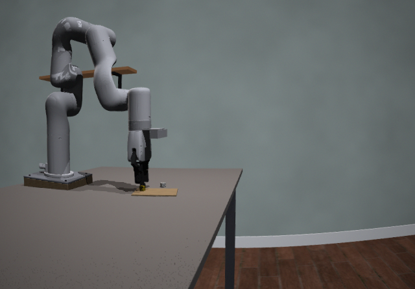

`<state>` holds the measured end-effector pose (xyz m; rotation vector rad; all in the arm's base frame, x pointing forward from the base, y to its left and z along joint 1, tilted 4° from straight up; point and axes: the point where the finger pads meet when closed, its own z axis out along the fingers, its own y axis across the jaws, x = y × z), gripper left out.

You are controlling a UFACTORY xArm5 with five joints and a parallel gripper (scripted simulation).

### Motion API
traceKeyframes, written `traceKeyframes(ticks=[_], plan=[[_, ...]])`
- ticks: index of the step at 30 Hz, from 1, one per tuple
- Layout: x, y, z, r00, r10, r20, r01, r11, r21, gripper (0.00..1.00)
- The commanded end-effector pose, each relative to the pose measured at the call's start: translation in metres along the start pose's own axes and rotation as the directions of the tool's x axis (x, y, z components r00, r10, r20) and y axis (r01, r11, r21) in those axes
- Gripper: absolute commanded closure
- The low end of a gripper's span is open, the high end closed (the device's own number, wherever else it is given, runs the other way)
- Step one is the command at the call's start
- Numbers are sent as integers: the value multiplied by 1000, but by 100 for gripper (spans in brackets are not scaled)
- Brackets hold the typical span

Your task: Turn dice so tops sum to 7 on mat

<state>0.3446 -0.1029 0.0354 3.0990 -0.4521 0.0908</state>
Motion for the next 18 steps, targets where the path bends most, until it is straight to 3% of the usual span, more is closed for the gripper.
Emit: traceKeyframes(ticks=[1, 9, 17, 18], plan=[[1, -1, -26, 1000, 0, -4, 0, 1000, 0, 69], [1, -3, -60, 1000, 0, -3, 0, 1000, 0, 69], [1, -3, -65, 1000, 0, -3, 0, 1000, 1, 69], [1, -3, -65, 1000, 0, -3, 0, 1000, 1, 0]])
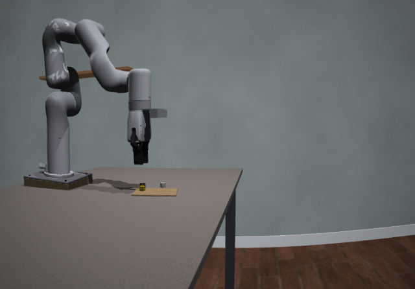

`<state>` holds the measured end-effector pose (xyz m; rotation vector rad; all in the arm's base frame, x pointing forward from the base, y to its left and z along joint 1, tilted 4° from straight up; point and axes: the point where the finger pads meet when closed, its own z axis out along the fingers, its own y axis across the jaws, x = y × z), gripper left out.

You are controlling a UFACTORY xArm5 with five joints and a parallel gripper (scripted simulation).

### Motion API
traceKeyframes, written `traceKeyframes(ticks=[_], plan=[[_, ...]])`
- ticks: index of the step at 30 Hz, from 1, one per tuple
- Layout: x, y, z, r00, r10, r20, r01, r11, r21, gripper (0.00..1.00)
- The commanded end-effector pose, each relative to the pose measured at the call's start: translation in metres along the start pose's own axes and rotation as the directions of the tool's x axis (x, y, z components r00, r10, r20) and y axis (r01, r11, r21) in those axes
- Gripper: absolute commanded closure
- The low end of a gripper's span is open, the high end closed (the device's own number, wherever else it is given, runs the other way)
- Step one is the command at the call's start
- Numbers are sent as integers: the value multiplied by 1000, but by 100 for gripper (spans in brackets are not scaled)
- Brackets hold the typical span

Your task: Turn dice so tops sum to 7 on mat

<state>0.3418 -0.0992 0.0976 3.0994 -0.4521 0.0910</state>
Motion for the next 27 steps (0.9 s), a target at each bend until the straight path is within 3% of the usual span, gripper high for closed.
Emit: traceKeyframes(ticks=[1, 20, 23, 27], plan=[[1, 0, -3, 1000, 0, -3, 0, 1000, 0, 0], [2, -1, -3, 1000, -6, -3, 6, 1000, 0, 0], [11, -29, 2, 984, -180, 0, 180, 984, 5, 0], [17, -48, 6, 957, -290, 2, 290, 957, 8, 0]])
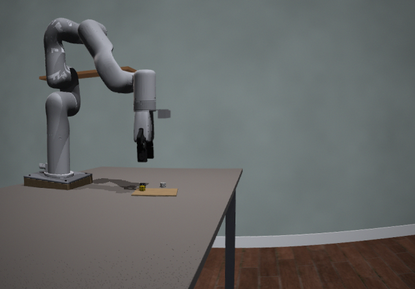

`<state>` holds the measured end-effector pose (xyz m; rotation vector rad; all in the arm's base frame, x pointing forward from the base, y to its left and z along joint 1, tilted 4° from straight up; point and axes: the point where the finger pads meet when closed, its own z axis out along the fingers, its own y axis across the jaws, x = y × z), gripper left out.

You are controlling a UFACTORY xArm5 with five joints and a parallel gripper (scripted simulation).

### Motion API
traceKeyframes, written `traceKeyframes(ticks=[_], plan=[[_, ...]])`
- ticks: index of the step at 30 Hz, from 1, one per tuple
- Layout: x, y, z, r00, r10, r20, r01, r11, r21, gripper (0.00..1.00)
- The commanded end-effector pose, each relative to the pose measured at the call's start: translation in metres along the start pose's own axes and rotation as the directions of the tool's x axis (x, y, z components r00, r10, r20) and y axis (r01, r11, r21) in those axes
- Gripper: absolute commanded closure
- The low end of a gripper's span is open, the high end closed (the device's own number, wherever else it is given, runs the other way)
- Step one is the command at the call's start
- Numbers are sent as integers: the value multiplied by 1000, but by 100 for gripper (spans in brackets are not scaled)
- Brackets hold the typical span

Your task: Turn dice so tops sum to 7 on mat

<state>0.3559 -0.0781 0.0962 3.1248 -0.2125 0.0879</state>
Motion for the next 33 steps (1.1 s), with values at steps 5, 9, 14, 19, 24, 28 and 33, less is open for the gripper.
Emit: traceKeyframes(ticks=[5, 9, 14, 19, 24, 28, 33], plan=[[21, -45, 10, 960, -279, 3, 279, 960, 8, 0], [28, -68, 15, 915, -404, 4, 404, 915, 12, 0], [33, -91, 21, 853, -523, 4, 523, 852, 16, 0], [35, -99, 23, 829, -559, 4, 559, 829, 17, 69], [35, -99, 23, 829, -559, 4, 559, 829, 17, 69], [35, -99, 23, 829, -559, 4, 559, 829, 17, 69], [35, -99, 23, 829, -559, 4, 559, 829, 17, 69]])
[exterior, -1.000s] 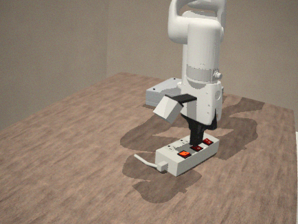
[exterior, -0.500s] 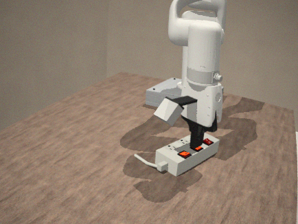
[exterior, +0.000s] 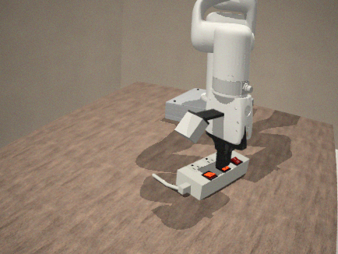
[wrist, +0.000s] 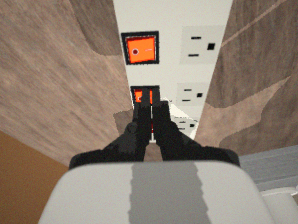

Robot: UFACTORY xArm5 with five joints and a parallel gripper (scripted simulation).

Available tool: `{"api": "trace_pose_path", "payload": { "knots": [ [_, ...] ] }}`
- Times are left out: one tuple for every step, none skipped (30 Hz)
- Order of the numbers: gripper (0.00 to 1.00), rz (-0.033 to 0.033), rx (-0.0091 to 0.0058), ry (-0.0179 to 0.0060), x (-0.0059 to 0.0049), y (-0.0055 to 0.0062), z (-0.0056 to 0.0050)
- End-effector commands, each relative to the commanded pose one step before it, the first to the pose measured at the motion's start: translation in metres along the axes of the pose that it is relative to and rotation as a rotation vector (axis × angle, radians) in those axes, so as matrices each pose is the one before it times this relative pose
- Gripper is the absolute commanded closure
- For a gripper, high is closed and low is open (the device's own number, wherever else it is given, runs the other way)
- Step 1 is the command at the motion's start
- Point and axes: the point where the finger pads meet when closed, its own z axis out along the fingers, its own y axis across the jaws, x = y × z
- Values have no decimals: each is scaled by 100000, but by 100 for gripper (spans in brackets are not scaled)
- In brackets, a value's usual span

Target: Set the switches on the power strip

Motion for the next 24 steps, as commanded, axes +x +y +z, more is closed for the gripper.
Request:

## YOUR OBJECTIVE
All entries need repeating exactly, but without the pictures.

## SOLUTION FOR THIS EXERCISE
`<state>` holds the measured end-effector pose (xyz m; rotation vector rad; all in the arm's base frame, x pointing forward from the base, y to its left and z along joint 1, tilted 4° from straight up; point and axes: the point where the finger pads meet when closed, its own z axis out along the fingers, its own y axis across the jaws, x = y × z), gripper left out.

You are controlling a UFACTORY xArm5 with five joints and a parallel gripper (scripted simulation).

### Motion API
traceKeyframes, written `traceKeyframes(ticks=[_], plan=[[_, ...]])`
- ticks: index of the step at 30 Hz, from 1, one per tuple
- Layout: x, y, z, r00, r10, r20, r01, r11, r21, gripper (0.00..1.00)
- The commanded end-effector pose, each relative to the pose measured at the call's start: translation in metres along the start pose's own axes and rotation as the directions of the tool's x axis (x, y, z components r00, r10, r20) and y axis (r01, r11, r21) in those axes
- Gripper: absolute commanded closure
- The low end of a gripper's span is open, the high end closed (the device's own number, wherever else it is given, runs the other way)
- Step one is the command at the call's start
- Numbers are sent as integers: the value multiplied by 1000, but by 100 for gripper (spans in brackets are not scaled)
- Brackets hold the typical span

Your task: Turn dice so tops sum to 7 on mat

<state>0.3446 -0.1029 0.0354 3.0990 -0.4521 0.0908</state>
Motion for the next 18 steps, targets where the path bends most, until it is straight to 3% of the usual span, more is closed for the gripper.
Emit: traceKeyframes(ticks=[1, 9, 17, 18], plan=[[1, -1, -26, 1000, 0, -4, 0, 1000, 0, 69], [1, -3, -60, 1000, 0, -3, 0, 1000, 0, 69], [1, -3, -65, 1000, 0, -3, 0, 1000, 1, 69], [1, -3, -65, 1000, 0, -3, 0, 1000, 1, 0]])

`<state>` holds the measured end-effector pose (xyz m; rotation vector rad; all in the arm's base frame, x pointing forward from the base, y to its left and z along joint 1, tilted 4° from straight up; point and axes: the point where the finger pads meet when closed, its own z axis out along the fingers, its own y axis across the jaws, x = y × z), gripper left out.

You are controlling a UFACTORY xArm5 with five joints and a parallel gripper (scripted simulation).

### Motion API
traceKeyframes, written `traceKeyframes(ticks=[_], plan=[[_, ...]])`
- ticks: index of the step at 30 Hz, from 1, one per tuple
- Layout: x, y, z, r00, r10, r20, r01, r11, r21, gripper (0.00..1.00)
- The commanded end-effector pose, each relative to the pose measured at the call's start: translation in metres along the start pose's own axes and rotation as the directions of the tool's x axis (x, y, z components r00, r10, r20) and y axis (r01, r11, r21) in those axes
- Gripper: absolute commanded closure
- The low end of a gripper's span is open, the high end closed (the device's own number, wherever else it is given, runs the other way)
- Step one is the command at the call's start
- Numbers are sent as integers: the value multiplied by 1000, but by 100 for gripper (spans in brackets are not scaled)
- Brackets hold the typical span

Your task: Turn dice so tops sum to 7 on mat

<state>0.3418 -0.0992 0.0976 3.0994 -0.4521 0.0910</state>
Motion for the next 27 steps (0.9 s), a target at each bend until the straight path is within 3% of the usual span, gripper high for closed.
Emit: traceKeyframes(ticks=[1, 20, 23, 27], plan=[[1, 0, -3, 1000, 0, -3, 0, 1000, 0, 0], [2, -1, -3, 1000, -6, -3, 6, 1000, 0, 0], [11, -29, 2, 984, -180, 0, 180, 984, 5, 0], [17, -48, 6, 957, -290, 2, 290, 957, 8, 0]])

`<state>` holds the measured end-effector pose (xyz m; rotation vector rad; all in the arm's base frame, x pointing forward from the base, y to its left and z along joint 1, tilted 4° from straight up; point and axes: the point where the finger pads meet when closed, its own z axis out along the fingers, its own y axis across the jaws, x = y × z), gripper left out.

You are controlling a UFACTORY xArm5 with five joints and a parallel gripper (scripted simulation).

### Motion API
traceKeyframes, written `traceKeyframes(ticks=[_], plan=[[_, ...]])`
- ticks: index of the step at 30 Hz, from 1, one per tuple
- Layout: x, y, z, r00, r10, r20, r01, r11, r21, gripper (0.00..1.00)
- The commanded end-effector pose, each relative to the pose measured at the call's start: translation in metres along the start pose's own axes and rotation as the directions of the tool's x axis (x, y, z components r00, r10, r20) and y axis (r01, r11, r21) in those axes
- Gripper: absolute commanded closure
- The low end of a gripper's span is open, the high end closed (the device's own number, wherever else it is given, runs the other way)
- Step one is the command at the call's start
- Numbers are sent as integers: the value multiplied by 1000, but by 100 for gripper (spans in brackets are not scaled)
- Brackets hold the typical span

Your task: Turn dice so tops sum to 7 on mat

<state>0.3559 -0.0781 0.0962 3.1248 -0.2125 0.0879</state>
Motion for the next 33 steps (1.1 s), with values at steps 5, 9, 14, 19, 24, 28 and 33, less is open for the gripper.
Emit: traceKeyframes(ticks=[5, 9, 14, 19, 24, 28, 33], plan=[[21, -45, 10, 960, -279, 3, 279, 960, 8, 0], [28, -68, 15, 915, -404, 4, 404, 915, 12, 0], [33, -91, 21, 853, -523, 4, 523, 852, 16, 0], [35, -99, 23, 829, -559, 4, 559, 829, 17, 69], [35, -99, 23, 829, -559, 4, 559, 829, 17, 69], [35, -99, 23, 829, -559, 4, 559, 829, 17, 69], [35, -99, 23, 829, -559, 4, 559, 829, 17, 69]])
[exterior, -1.000s] 
[exterior, -0.500s] 
[exterior, +0.000s] 
[wrist, +0.000s] 

Robot: UFACTORY xArm5 with five joints and a parallel gripper (scripted simulation).

Available tool: `{"api": "trace_pose_path", "payload": { "knots": [ [_, ...] ] }}`
- Times are left out: one tuple for every step, none skipped (30 Hz)
- Order of the numbers: gripper (0.00 to 1.00), rz (-0.033 to 0.033), rx (-0.0091 to 0.0058), ry (-0.0179 to 0.0060), x (-0.0059 to 0.0049), y (-0.0055 to 0.0062), z (-0.0056 to 0.0050)
- End-effector commands, each relative to the commanded pose one step before it, the first to the pose measured at the motion's start: translation in metres along the axes of the pose that it is relative to and rotation as a rotation vector (axis × angle, radians) in those axes, so as matrices each pose is the one before it times this relative pose
- Gripper is the absolute commanded closure
- For a gripper, high is closed and low is open (the device's own number, wherever else it is given, runs the other way)
- Step 1 is the command at the motion's start
- Point and axes: the point where the finger pads meet when closed, its own z axis out along the fingers, its own y axis across the jaws, x = y × z
- Values have no decimals: each is scaled by 100000, but by 100 for gripper (spans in brackets are not scaled)
- In brackets, a value's usual span

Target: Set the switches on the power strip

Motion for the next 24 steps, as commanded, axes +x +y +z, more is closed for the gripper.
Request:

The output requires no further additions.